Истеричные призывы не всегда свидетельствуют о неадекватности призывающего. Иногда они — наиболее яркий показатель идейного тупика, в котором оказался «истерик». Разговоры о династии как о единственно возможной в тех обстоятельствах жертве, признание безнадежности придворного переворота — все это приговор правящему монарху, в самоубийстве которого монархист видел единственный шанс для страны. «Но где ему!» — злобно восклицал Никольский, без стеснения называя царя глупым, невежественным, жалким человеком. Конечно, военные поражения стимулировали истерию, но дело было не в них. Рушилось здание той монархии, отстаивать принципы которой идейные монархисты считали своим священным долгом. Множились слухи, истину от лжи отличить оказывалось все сложнее. В мае 1905 года, например, по столице пустили «утку», будто бы царь отрекается от престола. Говорили также иное: Николай II совершенно спокоен. Много рассуждали о созыве Земского собора. Но «правых» ничто не вдохновляло.

«Дело не в гибели флота, — писал Л. А. Тихомиров, — это само по себе пустяки, но ведь и вообще все гибнет». Жалея царя, он провидчески назвал его искупительной жертвой за грехи поколений. Но ведь дело было не только в царе — и в России тоже, спасти которую он был бессилен («что ни сделает, губит и ее, и его самого»).
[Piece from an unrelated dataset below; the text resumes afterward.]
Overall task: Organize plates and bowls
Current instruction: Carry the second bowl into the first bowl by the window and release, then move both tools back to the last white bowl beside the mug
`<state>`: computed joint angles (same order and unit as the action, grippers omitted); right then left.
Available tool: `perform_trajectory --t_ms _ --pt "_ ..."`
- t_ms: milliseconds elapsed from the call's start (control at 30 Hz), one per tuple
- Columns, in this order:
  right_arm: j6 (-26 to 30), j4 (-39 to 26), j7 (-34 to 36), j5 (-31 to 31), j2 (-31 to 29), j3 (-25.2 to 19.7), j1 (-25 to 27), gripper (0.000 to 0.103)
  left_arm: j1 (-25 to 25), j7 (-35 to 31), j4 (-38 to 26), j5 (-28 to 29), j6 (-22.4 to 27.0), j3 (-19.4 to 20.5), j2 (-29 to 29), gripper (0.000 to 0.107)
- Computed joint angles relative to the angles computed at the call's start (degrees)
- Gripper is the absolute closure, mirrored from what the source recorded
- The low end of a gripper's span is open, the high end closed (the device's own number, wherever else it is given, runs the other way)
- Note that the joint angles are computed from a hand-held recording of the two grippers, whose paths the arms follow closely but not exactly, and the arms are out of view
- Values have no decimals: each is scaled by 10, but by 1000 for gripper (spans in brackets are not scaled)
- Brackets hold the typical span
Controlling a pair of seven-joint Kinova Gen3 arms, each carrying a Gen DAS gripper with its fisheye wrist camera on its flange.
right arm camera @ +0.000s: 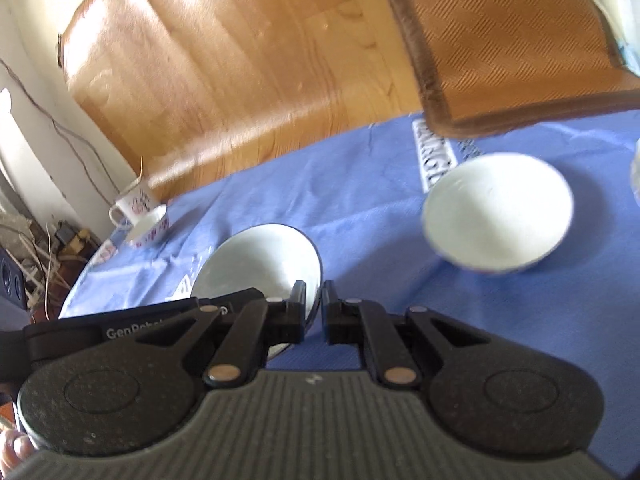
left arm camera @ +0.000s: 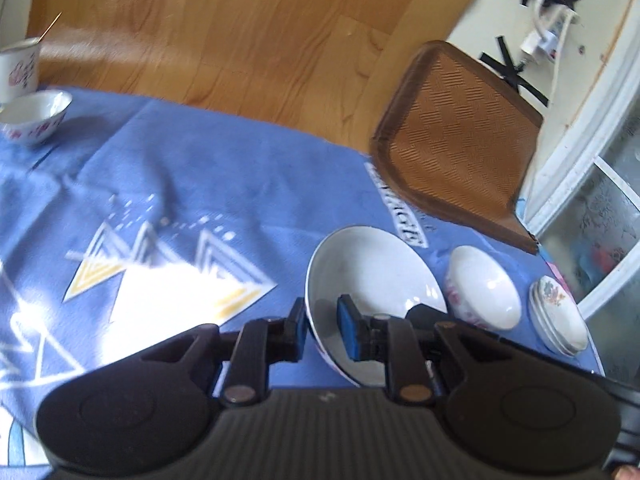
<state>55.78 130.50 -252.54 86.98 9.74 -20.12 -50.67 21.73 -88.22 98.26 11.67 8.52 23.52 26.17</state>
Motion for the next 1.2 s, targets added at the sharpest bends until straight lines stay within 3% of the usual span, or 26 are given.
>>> perform_trajectory --t_ms 233,400,600,900,1000,1200 --pt "104 46 -25 -65 -38 -16 -27 93 78 -17 -117 -28 63 -21 43 90" --pt "110 80 -49 -96 -61 -20 -17 93 110 -29 -212 -18 139 -28 95 89" --pt "97 101 -81 -91 -66 -22 -1 87 173 5 -270 -41 190 -94 118 90" --pt "153 99 -98 -104 -50 -30 -20 85 159 -1 -249 -41 178 -83 102 88" --pt "172 93 -94 -115 -49 -33 -29 85 174 19 -220 -53 140 -110 81 70" --pt "183 80 -77 -122 -46 -35 -40 85 152 22 -201 -55 126 -95 71 69"
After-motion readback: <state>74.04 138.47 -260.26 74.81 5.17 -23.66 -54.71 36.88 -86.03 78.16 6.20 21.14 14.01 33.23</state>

В поисках ответа на вопрос, почему все так плохо, «правые» еще накануне революционных потрясений 1905 года приходили к неутешительному выводу о том, что «царь болен, его болезнь — бессилие воли; он не может бороться, всем уступает, а в эту минуту вырывает у него уступки самый ловкий во всем мире человек — Витте»[80]. Говоривший эти слова Б. В. Штюрмер имел репутацию политического «зубра», в его консервативных убеждениях Николай II никогда не сомневался, в годы Первой мировой войны назначил даже председателем Совета министров!
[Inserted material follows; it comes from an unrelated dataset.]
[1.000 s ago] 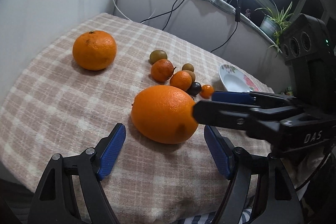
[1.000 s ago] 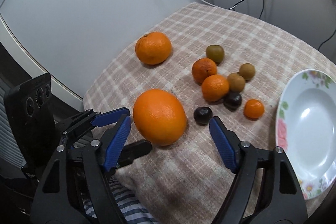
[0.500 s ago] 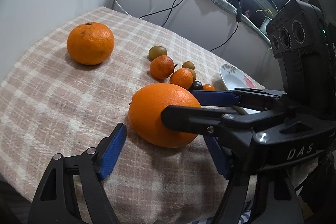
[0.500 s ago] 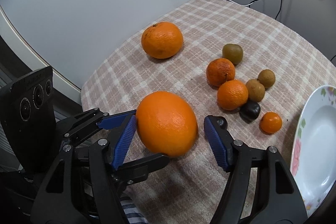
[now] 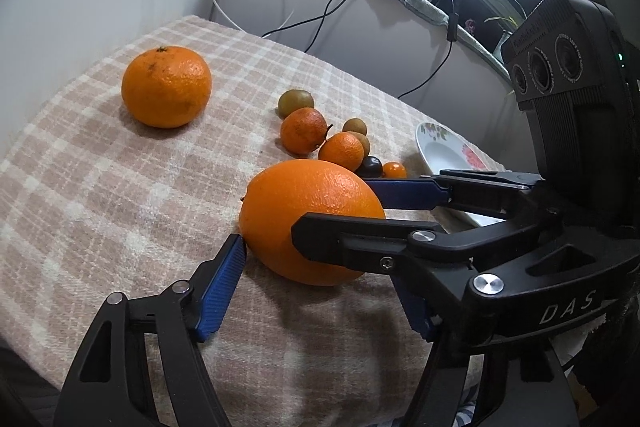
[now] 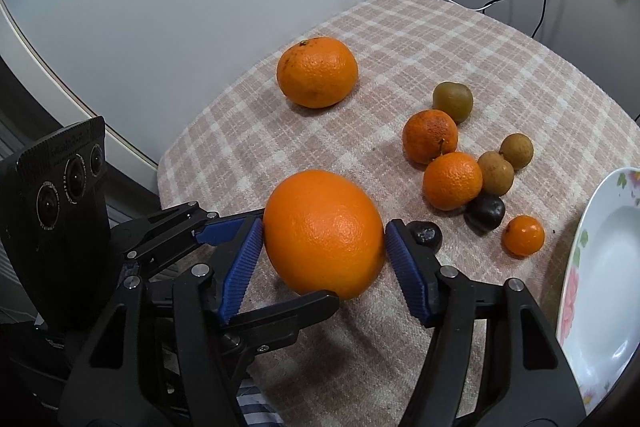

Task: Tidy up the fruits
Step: 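Lift the large orange with the right tool and carry it over the plate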

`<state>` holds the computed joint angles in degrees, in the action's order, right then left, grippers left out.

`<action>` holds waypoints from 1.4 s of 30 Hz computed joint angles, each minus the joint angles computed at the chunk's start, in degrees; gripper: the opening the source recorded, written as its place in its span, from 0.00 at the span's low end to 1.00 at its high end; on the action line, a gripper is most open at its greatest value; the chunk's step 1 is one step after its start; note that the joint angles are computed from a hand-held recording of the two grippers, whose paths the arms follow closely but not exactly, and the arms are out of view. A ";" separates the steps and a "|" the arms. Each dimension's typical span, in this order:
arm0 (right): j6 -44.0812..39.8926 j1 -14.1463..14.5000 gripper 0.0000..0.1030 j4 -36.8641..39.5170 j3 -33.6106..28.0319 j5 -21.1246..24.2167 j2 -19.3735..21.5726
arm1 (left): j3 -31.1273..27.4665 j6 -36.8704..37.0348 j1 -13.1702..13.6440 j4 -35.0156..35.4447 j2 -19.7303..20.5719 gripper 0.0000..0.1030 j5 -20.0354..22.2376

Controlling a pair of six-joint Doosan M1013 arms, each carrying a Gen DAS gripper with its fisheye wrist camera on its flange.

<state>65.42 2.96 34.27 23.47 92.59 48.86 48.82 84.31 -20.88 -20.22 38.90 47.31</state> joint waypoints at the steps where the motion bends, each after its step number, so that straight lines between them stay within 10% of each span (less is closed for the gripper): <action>1: 0.07 -0.10 0.64 0.23 0.12 -0.07 -0.09 | -0.11 -0.11 -0.07 0.09 0.00 0.69 -0.05; 18: -0.37 -3.42 0.64 2.28 6.63 -6.55 -4.92 | -5.38 4.33 -2.09 -0.33 1.50 0.69 0.40; 42: 5.02 -10.40 0.64 1.68 12.27 -11.23 -7.45 | -25.03 10.70 -6.17 -3.44 12.18 0.69 12.58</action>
<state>70.43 -7.43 35.95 35.73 81.37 41.41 23.79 95.01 -27.05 -23.66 51.08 59.89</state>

О болезни царя говорили и врачи, его лечившие. Если верить сообщению В. И. Гурко, профессор невропатологии А. И. Карпинский утверждал, что Николай II страдал негативизмом. «Болезнь эта состоит в том, что пациент проявляет в общем сильный упадок воли в отношении противодействия решениям, принимаемым другими лицами даже в делах, касающихся его самого, и проявляет крайнее упорство в смысле отрицательном, а именно отказываясь лично предпринять какие-либо действия в любом направлении. Болезнь эта сопровождается обычно развитием недоверия ко всем лицам, что-либо исполняющим для больного и с которыми он вообще вынужден иметь дело». Итак, негативизм. Но диагноз (даже если он был верен) ничего не менял по существу: лекарства от такой болезни не существовало. Для самодержавного повелителя это было фатально — получалось, что «болезнь» не давала ему возможности управлять империей. Чем дальше, тем больше… Объяснение, конечно, не оправдание, но все же будем иметь в виду диагноз профессора А. И. Карпинского, тем более что о волевых качествах Николая II писали много и резко.
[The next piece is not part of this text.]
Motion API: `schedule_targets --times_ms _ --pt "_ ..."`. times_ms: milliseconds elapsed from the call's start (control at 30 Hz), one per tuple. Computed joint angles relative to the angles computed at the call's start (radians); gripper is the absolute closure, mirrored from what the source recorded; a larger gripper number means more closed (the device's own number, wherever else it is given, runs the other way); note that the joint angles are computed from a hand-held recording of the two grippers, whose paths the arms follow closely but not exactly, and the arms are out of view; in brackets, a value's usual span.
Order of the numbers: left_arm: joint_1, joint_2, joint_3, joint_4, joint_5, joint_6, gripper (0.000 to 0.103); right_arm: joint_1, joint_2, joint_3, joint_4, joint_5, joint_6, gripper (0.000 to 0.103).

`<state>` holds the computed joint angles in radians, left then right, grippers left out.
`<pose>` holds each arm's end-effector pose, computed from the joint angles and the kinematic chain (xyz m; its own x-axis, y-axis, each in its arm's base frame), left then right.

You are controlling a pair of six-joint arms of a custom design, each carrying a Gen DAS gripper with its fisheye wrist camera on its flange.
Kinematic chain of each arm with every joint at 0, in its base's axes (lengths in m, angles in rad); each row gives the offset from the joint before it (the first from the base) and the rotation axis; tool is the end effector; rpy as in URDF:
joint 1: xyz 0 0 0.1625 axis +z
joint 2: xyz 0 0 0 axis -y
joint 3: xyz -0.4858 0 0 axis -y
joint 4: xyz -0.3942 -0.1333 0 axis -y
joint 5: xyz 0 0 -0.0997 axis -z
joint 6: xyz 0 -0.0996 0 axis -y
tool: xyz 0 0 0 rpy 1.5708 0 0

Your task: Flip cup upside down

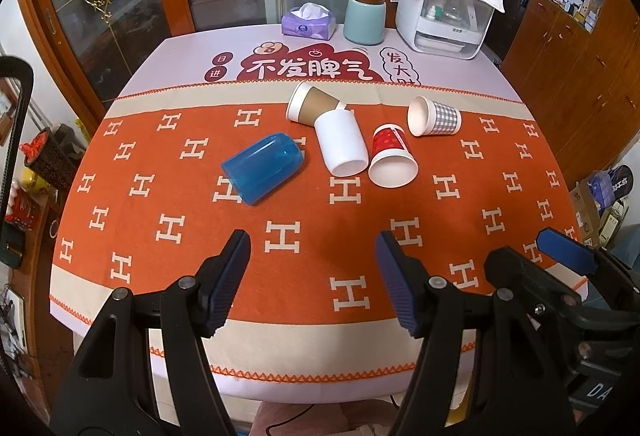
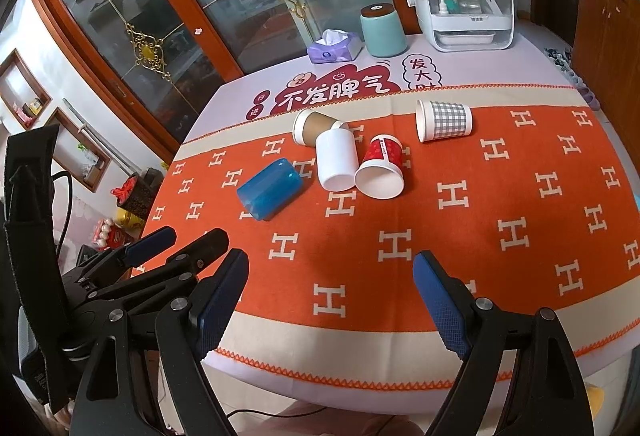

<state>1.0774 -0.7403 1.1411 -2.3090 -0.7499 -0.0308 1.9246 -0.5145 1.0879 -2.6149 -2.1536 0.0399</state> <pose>-0.2154 -0.8358 0.3053 -0.7284 0.0838 -0.6800 0.4247 0.8340 -0.3521 0.3787 -0.7989 0.1588 -0.8813 -0.0217 0.4720 -0.2739 0.8376 -0.4727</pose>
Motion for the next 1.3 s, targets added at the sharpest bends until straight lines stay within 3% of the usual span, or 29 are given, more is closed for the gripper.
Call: schedule_targets --times_ms 600,1033,1300 --pt "0.012 0.016 -0.043 0.035 0.010 0.010 0.041 -0.009 0.022 -0.020 -0.001 0.004 -0.003 0.017" --pt "0.023 0.076 -0.176 0.120 0.022 0.031 0.041 -0.013 0.074 -0.134 0.075 0.007 0.005 0.017" --pt "0.039 0.148 -0.329 0.179 0.024 0.098 0.040 -0.018 0.150 -0.303 0.169 -0.012 0.013 0.017"
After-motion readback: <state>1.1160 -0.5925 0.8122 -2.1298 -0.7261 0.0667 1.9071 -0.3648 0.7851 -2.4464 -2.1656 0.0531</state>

К примеру, о его бесхарактерности и бездарности, о том, что «он все губит», писала А. В. Богданович, в мае 1906 года приводя ходившие по столице слухи, что Николай II и его супруга «находятся в состоянии иллюзии, грозного конца не подозревают». Понимая, что царь, созвав Думу, называя народных избранников «лучшими людьми», «в душе своей был против того, чтобы дать им возможность работать», Богданович откровенно говорила, что назначение премьером И. Л. Горемыкина «делает невозможным никакое соглашение с Думой». В политику, сочетающую репрессии и реформы, она не верила, искренности в нем (как, кстати, и в Столыпине) не замечала. История доказала, что А. В. Богданович во многом оказалась права, но сейчас хотелось бы обратить внимание на другое: рассуждая о политике, она затронула и личные качества монарха, со слов своего знакомого — прокурора Петербургского окружного суда Н. Д. Чаплина записав, что «для царя никто не человек, никого он не любит, не ценит; когда человек ему нужен, он умеет его обворожить, но по миновании надобности выбрасывается человек бессовестно. <…> И Столыпин будет вышвырнут, как и все остальные, — продолжает она, очевидно, уже от себя. — Диктатуру никогда не создадут, так как царю придется тогда отстраниться, а он вряд ли на это согласится, так как власть любит. По всему видно, что царю и его большой семье придется быть искупительными жертвами» (курсив мой. — С. Ф.).

80

Богданович А. Три последних самодержца. М., 1990.